Aerosols and cloud-aerosol interactions are important factors in future climate change. Since computer climate models like ours are required for predicting climate change, it is crucial that these models have accurate interaction between clouds and aerosols. One of our greatest challenges is finding ways to use observations of the current climate to provide constraints that affect these predictions.
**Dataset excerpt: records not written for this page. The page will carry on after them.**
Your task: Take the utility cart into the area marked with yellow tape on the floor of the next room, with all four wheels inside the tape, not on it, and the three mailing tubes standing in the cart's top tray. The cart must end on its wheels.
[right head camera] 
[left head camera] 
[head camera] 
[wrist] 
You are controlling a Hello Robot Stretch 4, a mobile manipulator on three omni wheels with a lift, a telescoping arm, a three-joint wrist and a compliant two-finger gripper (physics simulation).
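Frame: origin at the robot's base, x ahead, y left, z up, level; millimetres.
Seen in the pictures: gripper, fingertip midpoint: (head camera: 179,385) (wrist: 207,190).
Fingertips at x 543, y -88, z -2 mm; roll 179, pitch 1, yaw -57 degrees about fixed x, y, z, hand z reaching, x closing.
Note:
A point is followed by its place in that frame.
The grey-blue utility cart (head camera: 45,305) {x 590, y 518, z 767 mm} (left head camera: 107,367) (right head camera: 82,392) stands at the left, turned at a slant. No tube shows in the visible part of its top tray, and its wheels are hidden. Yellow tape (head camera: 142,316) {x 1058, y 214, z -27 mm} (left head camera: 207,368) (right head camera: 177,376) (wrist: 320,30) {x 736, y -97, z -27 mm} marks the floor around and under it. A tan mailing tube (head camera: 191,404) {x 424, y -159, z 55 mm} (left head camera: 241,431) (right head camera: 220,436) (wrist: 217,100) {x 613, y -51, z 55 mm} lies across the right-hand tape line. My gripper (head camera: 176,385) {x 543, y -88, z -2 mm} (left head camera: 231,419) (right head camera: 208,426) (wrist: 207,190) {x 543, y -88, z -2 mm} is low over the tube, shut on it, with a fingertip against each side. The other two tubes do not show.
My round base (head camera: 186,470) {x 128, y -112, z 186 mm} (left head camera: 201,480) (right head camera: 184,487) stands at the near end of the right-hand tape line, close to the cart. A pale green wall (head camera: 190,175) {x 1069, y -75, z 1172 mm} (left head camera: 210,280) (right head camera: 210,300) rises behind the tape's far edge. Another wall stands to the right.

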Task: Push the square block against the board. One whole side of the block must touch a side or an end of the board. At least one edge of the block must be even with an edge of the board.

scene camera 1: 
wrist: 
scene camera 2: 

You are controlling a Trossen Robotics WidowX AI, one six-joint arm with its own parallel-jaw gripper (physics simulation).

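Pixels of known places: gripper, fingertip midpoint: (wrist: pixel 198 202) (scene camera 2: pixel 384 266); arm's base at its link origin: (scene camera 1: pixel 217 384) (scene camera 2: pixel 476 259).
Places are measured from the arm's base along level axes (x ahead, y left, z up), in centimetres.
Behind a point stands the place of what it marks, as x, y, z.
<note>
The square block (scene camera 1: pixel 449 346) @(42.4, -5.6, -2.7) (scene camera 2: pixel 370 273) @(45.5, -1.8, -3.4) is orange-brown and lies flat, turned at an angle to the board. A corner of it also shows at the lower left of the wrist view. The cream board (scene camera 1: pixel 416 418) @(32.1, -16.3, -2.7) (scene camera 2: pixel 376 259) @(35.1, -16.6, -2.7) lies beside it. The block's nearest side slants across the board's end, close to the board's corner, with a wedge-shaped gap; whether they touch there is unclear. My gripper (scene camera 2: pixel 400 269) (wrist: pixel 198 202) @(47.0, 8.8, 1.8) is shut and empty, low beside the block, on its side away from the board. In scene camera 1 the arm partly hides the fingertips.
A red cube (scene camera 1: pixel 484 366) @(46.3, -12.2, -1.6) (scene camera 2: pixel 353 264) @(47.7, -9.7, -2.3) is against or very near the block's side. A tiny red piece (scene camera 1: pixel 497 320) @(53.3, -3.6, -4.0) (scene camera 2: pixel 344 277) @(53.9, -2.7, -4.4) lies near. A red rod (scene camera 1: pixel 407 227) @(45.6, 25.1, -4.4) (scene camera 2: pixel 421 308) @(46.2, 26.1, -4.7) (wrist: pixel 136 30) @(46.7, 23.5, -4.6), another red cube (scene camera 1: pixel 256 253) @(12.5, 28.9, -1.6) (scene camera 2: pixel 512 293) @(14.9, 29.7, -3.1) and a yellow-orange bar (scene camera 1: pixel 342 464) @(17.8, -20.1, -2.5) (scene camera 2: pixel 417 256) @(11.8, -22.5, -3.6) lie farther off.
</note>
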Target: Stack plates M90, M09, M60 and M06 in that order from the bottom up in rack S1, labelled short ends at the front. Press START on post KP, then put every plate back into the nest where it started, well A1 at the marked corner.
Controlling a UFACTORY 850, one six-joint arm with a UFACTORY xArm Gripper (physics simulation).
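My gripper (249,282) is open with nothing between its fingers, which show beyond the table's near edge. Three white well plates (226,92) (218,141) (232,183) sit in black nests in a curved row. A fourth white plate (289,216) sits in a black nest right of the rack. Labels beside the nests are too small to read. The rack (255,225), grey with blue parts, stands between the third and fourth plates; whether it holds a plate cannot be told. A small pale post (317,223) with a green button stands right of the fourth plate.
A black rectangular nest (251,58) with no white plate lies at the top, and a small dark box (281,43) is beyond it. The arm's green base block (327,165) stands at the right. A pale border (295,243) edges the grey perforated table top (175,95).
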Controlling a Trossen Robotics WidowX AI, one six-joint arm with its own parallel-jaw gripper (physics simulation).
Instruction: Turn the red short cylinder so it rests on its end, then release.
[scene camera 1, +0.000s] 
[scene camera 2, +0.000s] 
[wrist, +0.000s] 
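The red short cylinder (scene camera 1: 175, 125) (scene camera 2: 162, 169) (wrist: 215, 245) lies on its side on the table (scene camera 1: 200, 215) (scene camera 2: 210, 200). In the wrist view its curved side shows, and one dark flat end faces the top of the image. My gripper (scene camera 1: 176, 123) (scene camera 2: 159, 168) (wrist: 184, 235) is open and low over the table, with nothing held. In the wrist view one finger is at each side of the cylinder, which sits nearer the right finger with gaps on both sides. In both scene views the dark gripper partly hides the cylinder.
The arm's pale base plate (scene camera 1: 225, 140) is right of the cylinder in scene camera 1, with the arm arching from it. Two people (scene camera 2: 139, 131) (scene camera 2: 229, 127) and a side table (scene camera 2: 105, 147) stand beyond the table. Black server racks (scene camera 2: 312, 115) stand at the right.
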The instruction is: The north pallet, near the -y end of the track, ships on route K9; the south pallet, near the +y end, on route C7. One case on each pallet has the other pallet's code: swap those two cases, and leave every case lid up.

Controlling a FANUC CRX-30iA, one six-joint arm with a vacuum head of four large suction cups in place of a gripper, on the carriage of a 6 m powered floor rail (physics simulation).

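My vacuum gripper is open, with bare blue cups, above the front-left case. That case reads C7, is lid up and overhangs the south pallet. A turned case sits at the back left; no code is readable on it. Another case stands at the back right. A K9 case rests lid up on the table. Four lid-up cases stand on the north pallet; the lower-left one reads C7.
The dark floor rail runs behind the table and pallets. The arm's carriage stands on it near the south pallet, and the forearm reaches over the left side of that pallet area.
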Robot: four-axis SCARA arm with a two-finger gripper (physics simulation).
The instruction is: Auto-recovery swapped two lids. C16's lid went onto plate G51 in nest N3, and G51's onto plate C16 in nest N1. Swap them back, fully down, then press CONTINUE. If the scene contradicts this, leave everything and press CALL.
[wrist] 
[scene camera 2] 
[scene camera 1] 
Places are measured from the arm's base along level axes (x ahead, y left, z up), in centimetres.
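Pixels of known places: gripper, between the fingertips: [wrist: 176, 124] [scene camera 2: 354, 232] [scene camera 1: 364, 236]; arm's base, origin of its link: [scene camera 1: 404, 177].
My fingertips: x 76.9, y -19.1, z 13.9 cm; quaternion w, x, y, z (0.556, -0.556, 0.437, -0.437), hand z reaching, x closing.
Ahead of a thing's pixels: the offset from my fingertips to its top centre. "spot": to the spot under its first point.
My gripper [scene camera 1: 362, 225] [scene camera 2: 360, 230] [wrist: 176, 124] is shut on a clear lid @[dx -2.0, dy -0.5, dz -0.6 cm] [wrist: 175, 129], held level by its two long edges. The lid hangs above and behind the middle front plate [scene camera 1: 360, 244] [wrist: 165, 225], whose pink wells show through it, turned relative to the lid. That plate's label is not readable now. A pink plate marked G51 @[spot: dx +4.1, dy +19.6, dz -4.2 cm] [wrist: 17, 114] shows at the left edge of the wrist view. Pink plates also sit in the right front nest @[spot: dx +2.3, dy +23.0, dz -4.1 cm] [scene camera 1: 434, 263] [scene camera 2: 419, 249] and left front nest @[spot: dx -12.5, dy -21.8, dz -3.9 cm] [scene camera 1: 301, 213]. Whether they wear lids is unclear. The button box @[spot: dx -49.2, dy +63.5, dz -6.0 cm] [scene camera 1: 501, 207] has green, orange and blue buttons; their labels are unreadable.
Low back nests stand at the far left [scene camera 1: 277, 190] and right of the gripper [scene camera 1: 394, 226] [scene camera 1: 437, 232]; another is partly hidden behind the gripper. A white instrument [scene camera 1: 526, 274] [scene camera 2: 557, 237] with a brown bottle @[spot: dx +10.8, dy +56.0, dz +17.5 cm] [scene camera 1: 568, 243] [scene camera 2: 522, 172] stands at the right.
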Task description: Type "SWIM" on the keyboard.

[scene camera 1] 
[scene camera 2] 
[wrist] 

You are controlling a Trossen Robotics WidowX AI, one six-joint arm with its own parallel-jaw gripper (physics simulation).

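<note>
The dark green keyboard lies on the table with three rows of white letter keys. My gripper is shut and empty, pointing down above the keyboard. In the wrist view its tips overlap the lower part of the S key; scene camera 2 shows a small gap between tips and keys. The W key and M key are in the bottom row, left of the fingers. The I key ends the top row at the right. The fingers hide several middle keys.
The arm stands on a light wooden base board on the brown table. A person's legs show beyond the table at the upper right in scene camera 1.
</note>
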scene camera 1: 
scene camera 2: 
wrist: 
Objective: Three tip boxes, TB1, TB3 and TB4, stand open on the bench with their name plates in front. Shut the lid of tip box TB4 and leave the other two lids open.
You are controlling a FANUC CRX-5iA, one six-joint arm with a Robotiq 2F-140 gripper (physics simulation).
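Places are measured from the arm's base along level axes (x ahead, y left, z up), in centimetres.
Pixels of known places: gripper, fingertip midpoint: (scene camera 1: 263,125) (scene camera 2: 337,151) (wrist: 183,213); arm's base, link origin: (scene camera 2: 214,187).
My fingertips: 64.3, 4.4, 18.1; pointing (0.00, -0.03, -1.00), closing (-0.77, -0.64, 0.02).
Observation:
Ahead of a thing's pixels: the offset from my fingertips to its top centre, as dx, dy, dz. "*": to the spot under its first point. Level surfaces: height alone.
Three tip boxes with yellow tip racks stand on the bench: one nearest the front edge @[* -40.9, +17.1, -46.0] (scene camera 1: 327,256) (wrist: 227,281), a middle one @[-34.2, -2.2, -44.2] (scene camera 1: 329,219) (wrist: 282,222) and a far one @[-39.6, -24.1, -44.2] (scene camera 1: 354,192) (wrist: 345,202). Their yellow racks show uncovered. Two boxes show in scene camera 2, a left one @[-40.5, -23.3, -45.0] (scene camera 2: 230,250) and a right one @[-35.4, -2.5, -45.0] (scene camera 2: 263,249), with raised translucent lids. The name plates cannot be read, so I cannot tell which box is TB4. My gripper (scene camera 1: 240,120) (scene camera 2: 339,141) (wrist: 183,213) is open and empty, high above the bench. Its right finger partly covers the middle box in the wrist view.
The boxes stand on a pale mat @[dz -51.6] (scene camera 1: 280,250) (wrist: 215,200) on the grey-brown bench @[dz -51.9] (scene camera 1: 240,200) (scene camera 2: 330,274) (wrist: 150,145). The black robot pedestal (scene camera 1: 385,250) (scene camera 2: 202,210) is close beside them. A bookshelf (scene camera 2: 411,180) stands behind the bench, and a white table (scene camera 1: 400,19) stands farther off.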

By teasing out the relationships between clouds and sulfate in datasets like those analyzed in this study, we help reduce uncertainty in our predictions and provide a benchmark that other climate models must match as well.


Koch, D., J. Park, and A. Del Genio 2003. Clouds and sulfate are anticorrelated: A new diagnostic for global sulfur models. J. Geophys. Res. 108, no. D24, 4781, doi:10.1029/2003JD003621.